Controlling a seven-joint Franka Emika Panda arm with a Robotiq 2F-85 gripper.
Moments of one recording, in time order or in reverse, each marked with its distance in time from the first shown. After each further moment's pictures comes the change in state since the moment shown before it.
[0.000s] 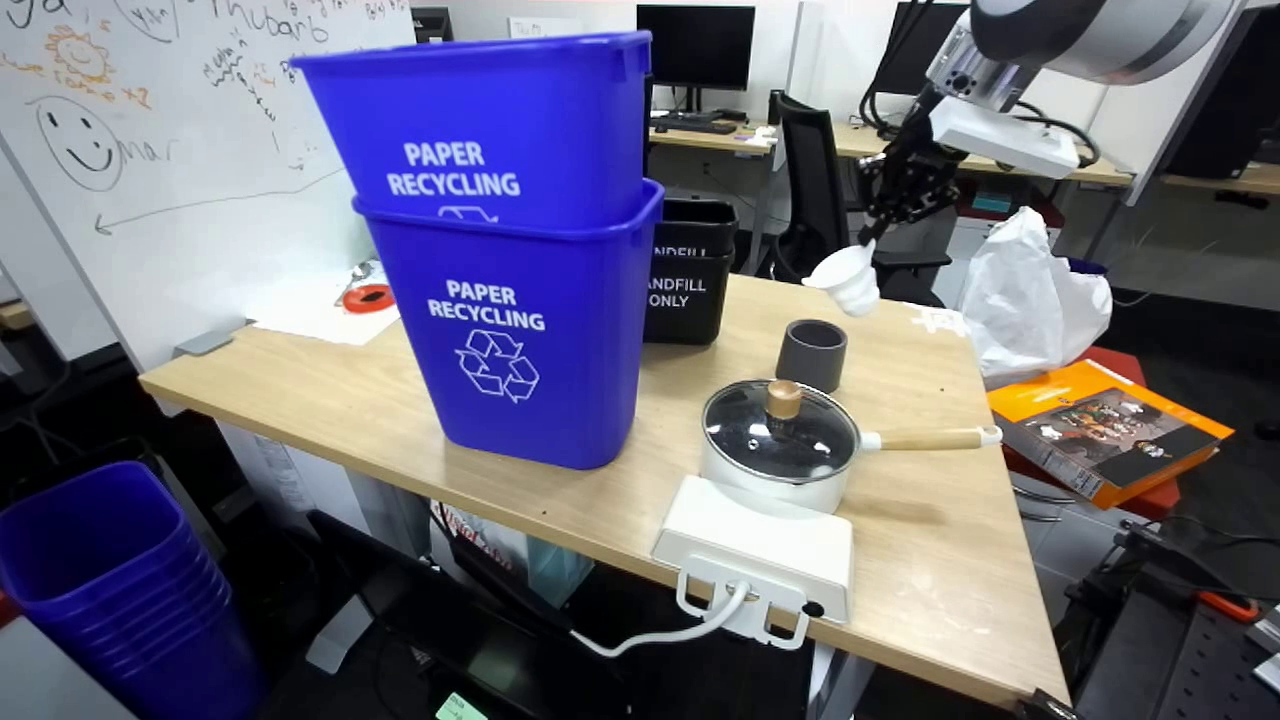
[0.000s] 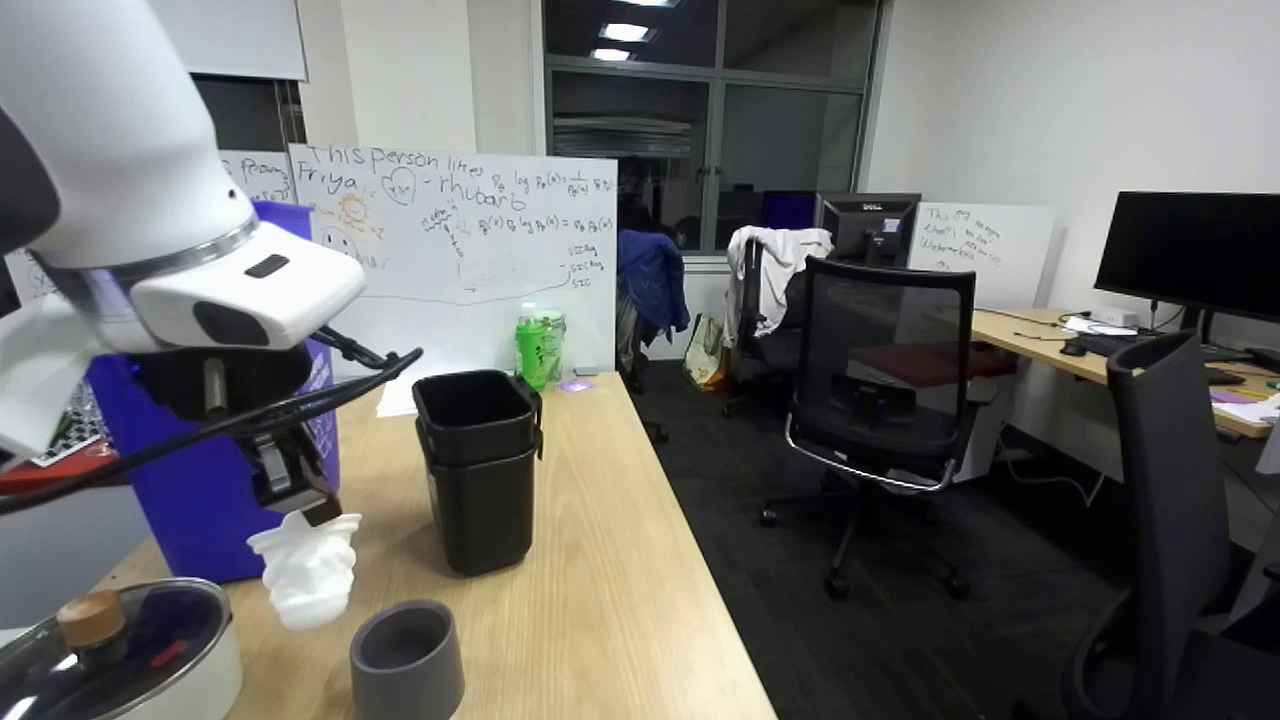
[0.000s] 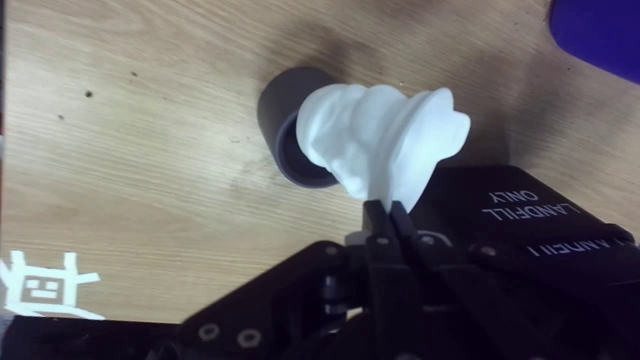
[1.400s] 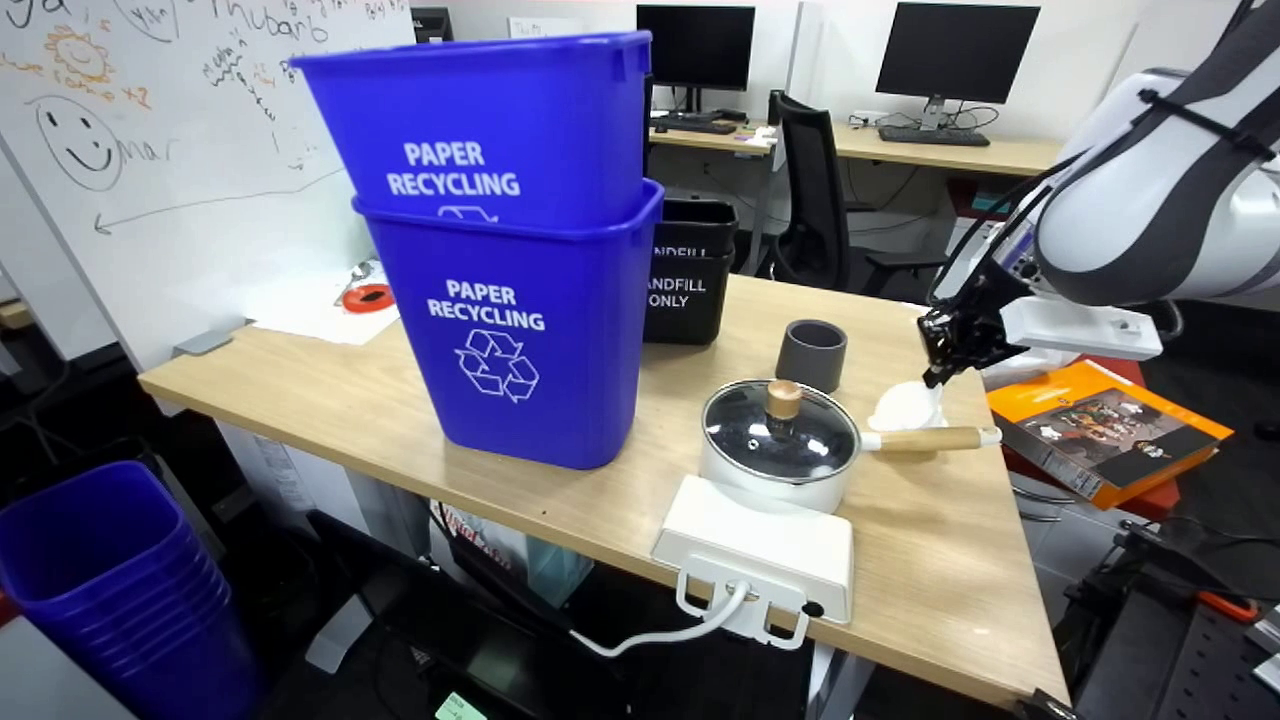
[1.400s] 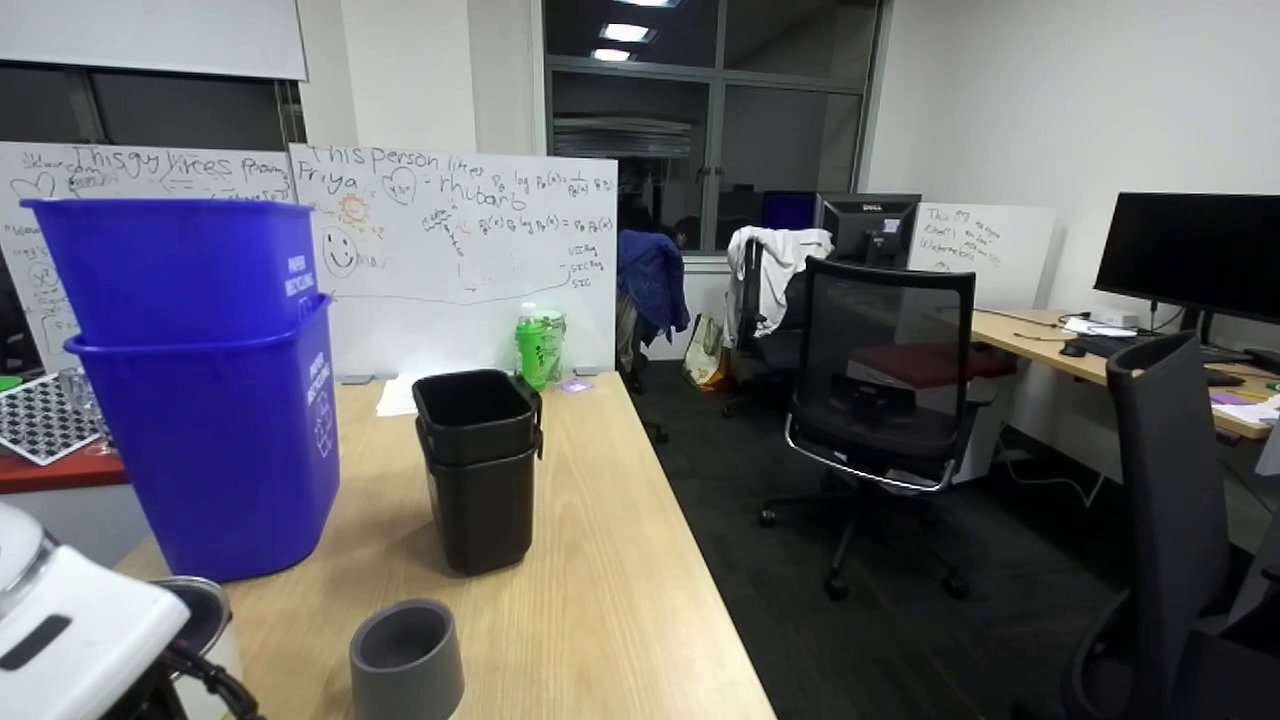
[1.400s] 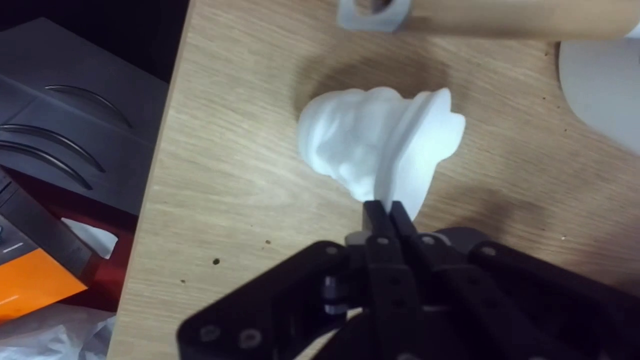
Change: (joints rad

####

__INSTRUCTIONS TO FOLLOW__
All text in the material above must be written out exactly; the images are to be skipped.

__SOLUTION__
Controlling a seven-joint Franka Emika Panda arm with a Robotiq 2F-85 gripper.
Moments of one recording, in time order or in reverse, each marked with its distance in time from the first shown. After each further moment's pictures comes the change in state since the moment shown before it.
[0.000s] 
[0.000s] 
[0.000s] 
[1.400s] 
[1.400s] 
[1.400s] 
Change: (joints rad

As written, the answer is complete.